2. Which is stronger: BENICAR or ALPRAZOLAM?

Potency comparisons between BENICAR and ALPRAZOLAM depend on the specific clinical indication. These are agents from distinct pharmacological classes and are not directly interchangeable by dose. A physician or clinical pharmacist should guide any therapeutic switching decisions.

3. What is the standard dosing for BENICAR vs ALPRAZOLAM?

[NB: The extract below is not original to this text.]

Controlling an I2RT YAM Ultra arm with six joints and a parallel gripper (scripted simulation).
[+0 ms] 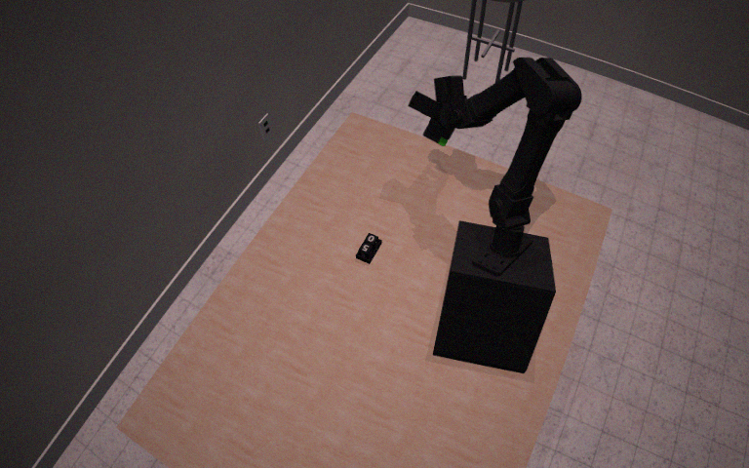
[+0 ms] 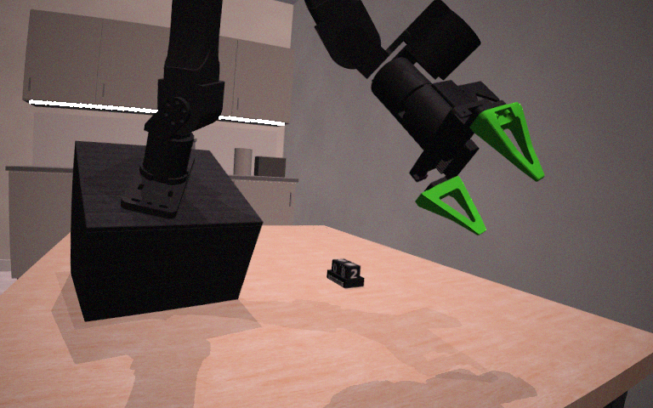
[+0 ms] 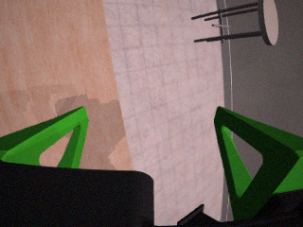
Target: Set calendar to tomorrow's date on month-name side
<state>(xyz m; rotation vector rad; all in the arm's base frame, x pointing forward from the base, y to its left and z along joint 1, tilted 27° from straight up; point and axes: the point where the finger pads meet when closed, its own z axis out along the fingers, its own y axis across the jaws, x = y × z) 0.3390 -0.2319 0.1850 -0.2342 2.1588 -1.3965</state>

The standard adult dose of BENICAR is: Initial: 20 mg orally once daily; titrate to 40 mg once daily. Maximum 40 mg/day.. The standard adult dose of ALPRAZOLAM is: 0.25-0.5 mg orally 3 times daily; maximum 4 mg/day in divided doses.. Dosing should always be individualized based on indication, renal and hepatic function, age, and other patient factors.

4. Can you take BENICAR and ALPRAZOLAM together?

No direct drug-drug interaction has been formally documented between BENICAR and ALPRAZOLAM in current clinical databases. However, individual patient risk factors including other medications, organ function, and comorbidities should always be evaluated by a qualified healthcare provider.

5. Are BENICAR and ALPRAZOLAM safe during pregnancy?

The maternal-fetal safety profiles differ. BENICAR is classified as Category C. Pregnancy Category C (first trimester) and D (second and third trimesters). Exposure during the first trimester is associated with a potential risk of teratogenicity, though data a. ALPRAZOLAM is classified as Category D/X. First trimester: Associated with increased risk of cleft lip/palate (OR 2.0); avoid if possible. Second/third trimester: Risk of benzodiazepine withdrawal or floppy infant syndrome. Always consult a maternal-fetal medicine specialist before taking either drug during pregnancy or lactation.